For any picture in the lines below, please leave it out and copy the rest exactly.

-------- SUPPLIED MATERIAL --------

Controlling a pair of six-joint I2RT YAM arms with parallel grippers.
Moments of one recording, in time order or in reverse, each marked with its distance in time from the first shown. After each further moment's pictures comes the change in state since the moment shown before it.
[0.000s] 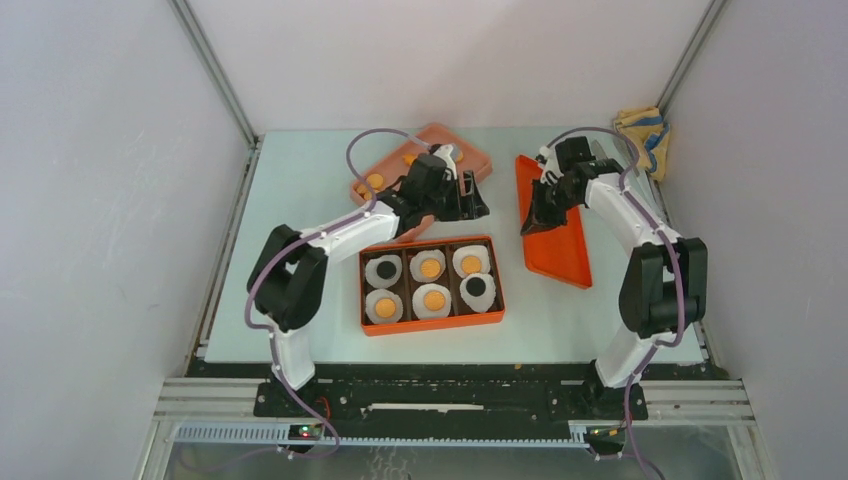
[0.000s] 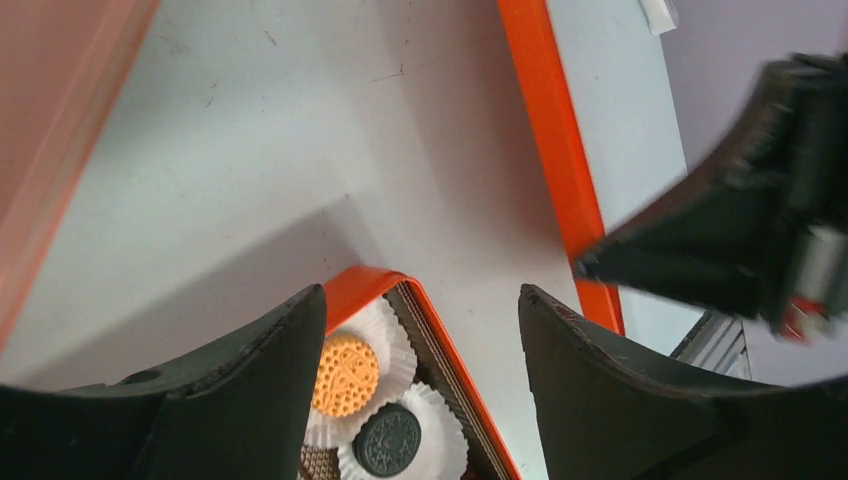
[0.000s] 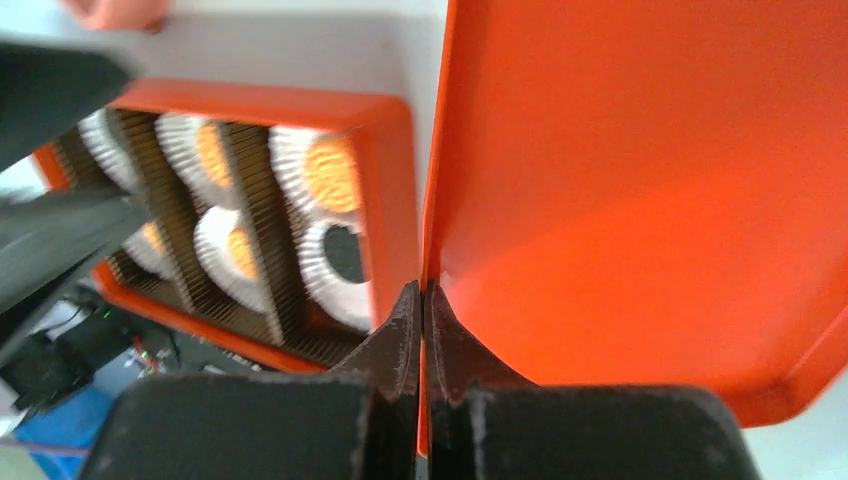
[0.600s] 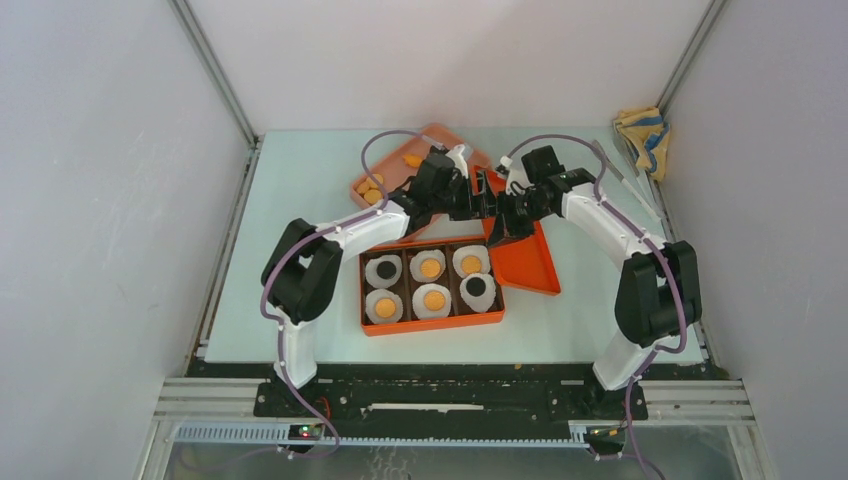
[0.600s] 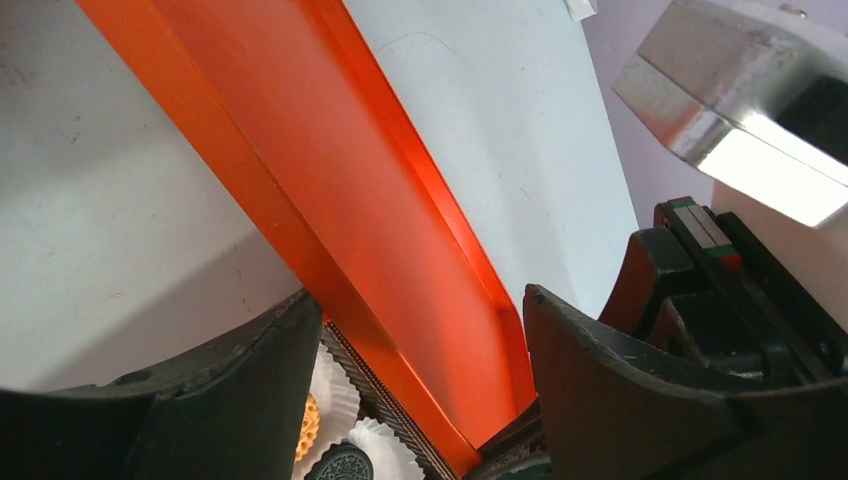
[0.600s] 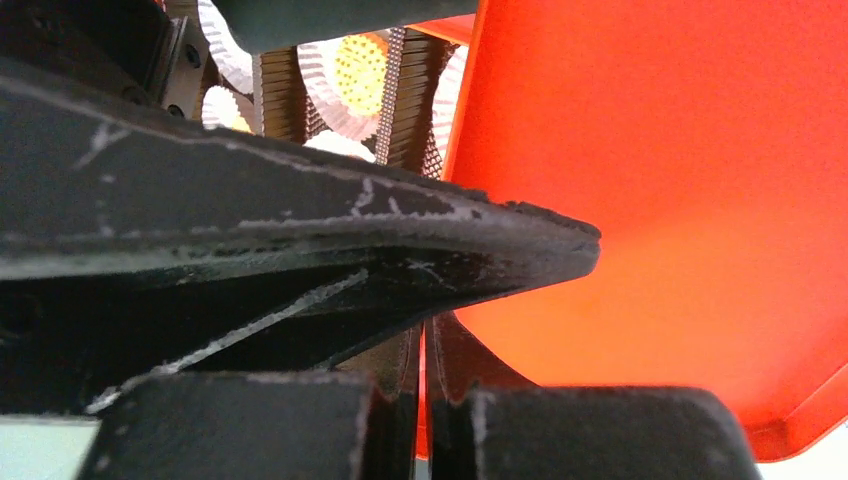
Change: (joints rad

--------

▸ ANSWER BELOW
Controlling a pair of six-joint I2RT YAM arms with parallel grippers.
Moments of one recording, in time order or in reverse, each marked with its distance in time from the first shown. After each further moment's pictures comes the change in state since the moment shown before it.
[0.000s] 
[0.000s] 
[0.000s] 
[0.600s] 
[0.600s] 
[0.600s] 
Change: (joints rad

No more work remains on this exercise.